Chantier est probablement l’un des romans les plus réalistes de Stephen King. Dénué de toute référence surnaturelle ou du moindre élément fantastique, il va raconter l’histoire de Bart Dawes, un paisible citoyen américain travaillant dans une blanchisserie et vivant dans une petite maison dans un quartier tranquille. Sauf que sa petite vie rangée est menacée par un projet d’extension de l’autoroute voisine, dont l’axe passera à la fois sur la blanchisserie et à travers son quartier. Du coup, Bart et sa femme n’ont pas d’autre choix que de déménager avant la date butoir laissée par les autorités.
20 ans à vivre à travers les mêmes murs, chargés d’histoires légères et tragiques, Bart n’accepte pas l’idée qu’on l’oblige à y renoncer aussi facilement… Alors qu’il ne lui reste que 2 mois avant d’être exproprié, il va commencer à ruminer un plan, une sorte de vengeance, à la fois très personnelle et plus vaste, face à cette bureaucratie qui écrase sans le moindre remords des citoyens anonymes. Bart va décider, tout d’abord de manière inconsciente, qu’il allait lutter contre ce vol d’une existence, et on va assister à un combat extérieur mais surtout interne, car il va lutter contre lui-même dans cette phase de changement majeur. Stephen King (sous le pseudonyme de Richard Bachman) va nous faire entrer dans la psyché de cet homme dont la vie s’émiette petit à petit, et qui va tenter de se raccrocher à une lutte symbolique et vitale pour lui.

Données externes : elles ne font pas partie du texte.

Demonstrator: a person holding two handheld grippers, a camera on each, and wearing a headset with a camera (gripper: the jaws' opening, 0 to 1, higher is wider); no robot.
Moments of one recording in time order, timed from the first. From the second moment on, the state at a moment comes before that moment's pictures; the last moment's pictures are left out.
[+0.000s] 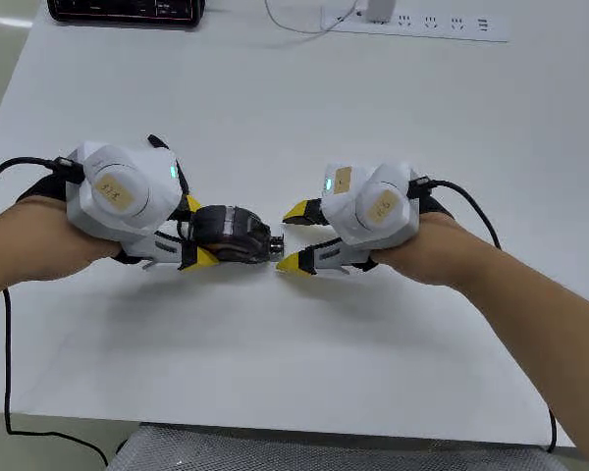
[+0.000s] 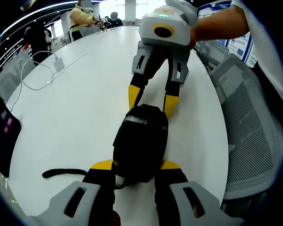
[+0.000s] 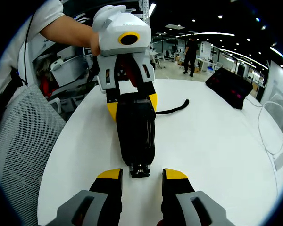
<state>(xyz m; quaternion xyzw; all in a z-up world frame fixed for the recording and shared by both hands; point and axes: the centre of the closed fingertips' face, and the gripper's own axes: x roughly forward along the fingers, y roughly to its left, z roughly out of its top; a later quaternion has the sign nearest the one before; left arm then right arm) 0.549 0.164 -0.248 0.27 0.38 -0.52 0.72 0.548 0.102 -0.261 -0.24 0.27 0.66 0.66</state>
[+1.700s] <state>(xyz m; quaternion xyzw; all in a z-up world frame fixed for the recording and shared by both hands) 0.549 0.164 -0.248 0.27 0.38 -0.52 0.72 0.544 0.108 -0.268 -0.25 0.27 0.66 0.66</state>
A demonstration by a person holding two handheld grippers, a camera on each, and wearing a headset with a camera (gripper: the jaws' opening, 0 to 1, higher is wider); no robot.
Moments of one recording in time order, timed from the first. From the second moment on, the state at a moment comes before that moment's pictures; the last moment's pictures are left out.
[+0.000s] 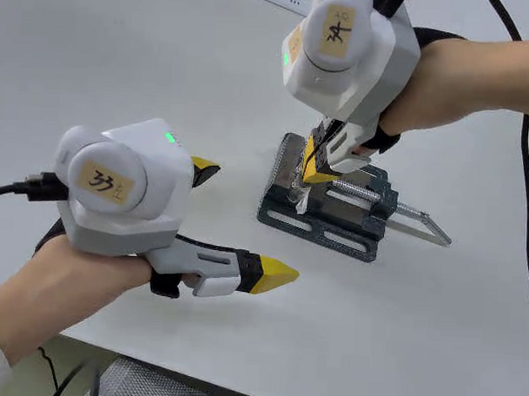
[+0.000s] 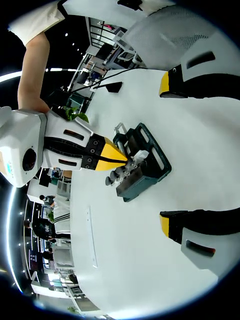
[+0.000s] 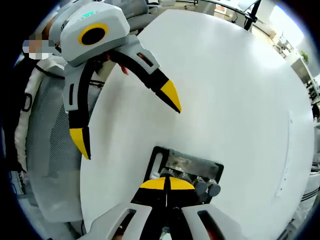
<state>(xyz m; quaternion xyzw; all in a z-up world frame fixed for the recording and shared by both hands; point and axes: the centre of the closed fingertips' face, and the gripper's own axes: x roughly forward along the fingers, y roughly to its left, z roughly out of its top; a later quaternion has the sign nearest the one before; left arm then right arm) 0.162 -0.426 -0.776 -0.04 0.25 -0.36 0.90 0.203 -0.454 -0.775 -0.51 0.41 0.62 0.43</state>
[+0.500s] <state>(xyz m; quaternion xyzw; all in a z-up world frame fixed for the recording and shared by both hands) 0.161 -0.424 -0.775 -0.05 0.25 -0.36 0.90 0.200 -0.454 -0.775 -0.53 0.41 0.61 0.42</state>
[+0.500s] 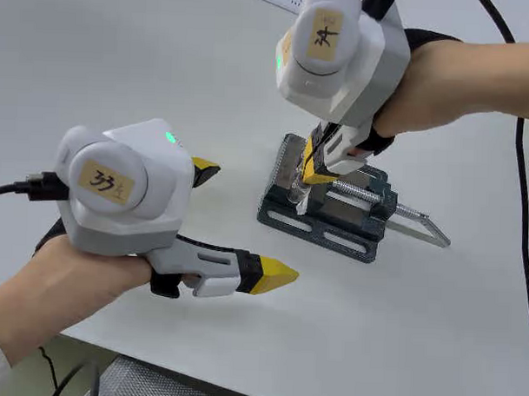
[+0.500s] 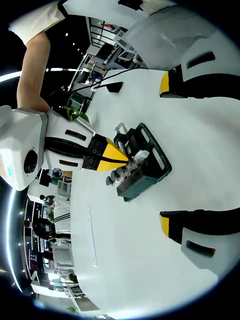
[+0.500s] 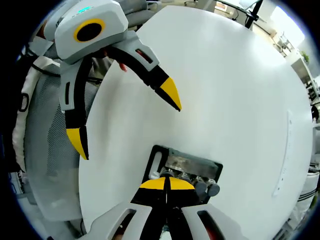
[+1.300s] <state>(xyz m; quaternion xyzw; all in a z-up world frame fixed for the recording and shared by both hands) 0.164 -0.415 -0.764 -0.03 0.25 -0.35 0.90 0.204 -0.453 -0.771 -0.51 0.40 0.63 0.42</state>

Tout va commencer avec le fait de laisser traîner la relocalisation de la blanchisserie, puisqu’il en est chargé par ses supérieurs. Bart va se laisser glisser dans une sorte d’apathie, refusant d’effectuer les démarches nécessaires, sachant très bien où cela le mènera, mais ne parvenant pas à trouver l’envie et la force d’agir. Les graines de la dépression ont été semées, et c’est bien la thématique centrale de ce bouquin : la déchéance d’un individu lambda face à un événement trop difficile à gérer, et qui va progressivement amorcer des modifications psychologiques. La relation avec sa femme va peu à peu se dégrader, et la fuite en avant de Bart va devenir de plus en plus problématique pour les gens qui l’entourent. Cette cessation, cette sorte d’arrêt du fonctionnement normal, va le mettre dans une sorte d’état transitoire, durant lequel il va entamer des démarches auxquelles il n’aurait jamais pensé en temps normal.
L’achat d’un pistolet et d’un fusil, les promenades interminables sur l’autoroute, la consommation de plus en plus récurrente d’alcool… Stephen King nous dresse le portrait d’un homme qui commence à se noyer, qui s’isole de plus en plus, et qui se met à réfléchir de manière parfois irrationnelle… Mais pourtant, un plan se dessine inconsciemment dans tout ça, et Bart va se dresser comme le dernier rempart face à ce monstre de bitume menaçant son existence. Une sorte de David contre Goliath au combat perdu d’avance, mais qui apparaît plutôt comme le dernier effort d’un homme qui sait déjà que tout est perdu… Chantier est une oeuvre désespérée et tragique, très intérieure, et n’a rien à voir avec les écrits habituels de King. On est dans une sorte d’introspection dépressive, suivant le parcours descendant de Bart, qui tente de se raccrocher à des futilités ainsi qu’à un plan hasardeux. Il s’agit d’un roman qui ne marquera pas de manière indélébile, mais qui est intéressant dans sa justesse face à cette évocation de la chute d’un homme.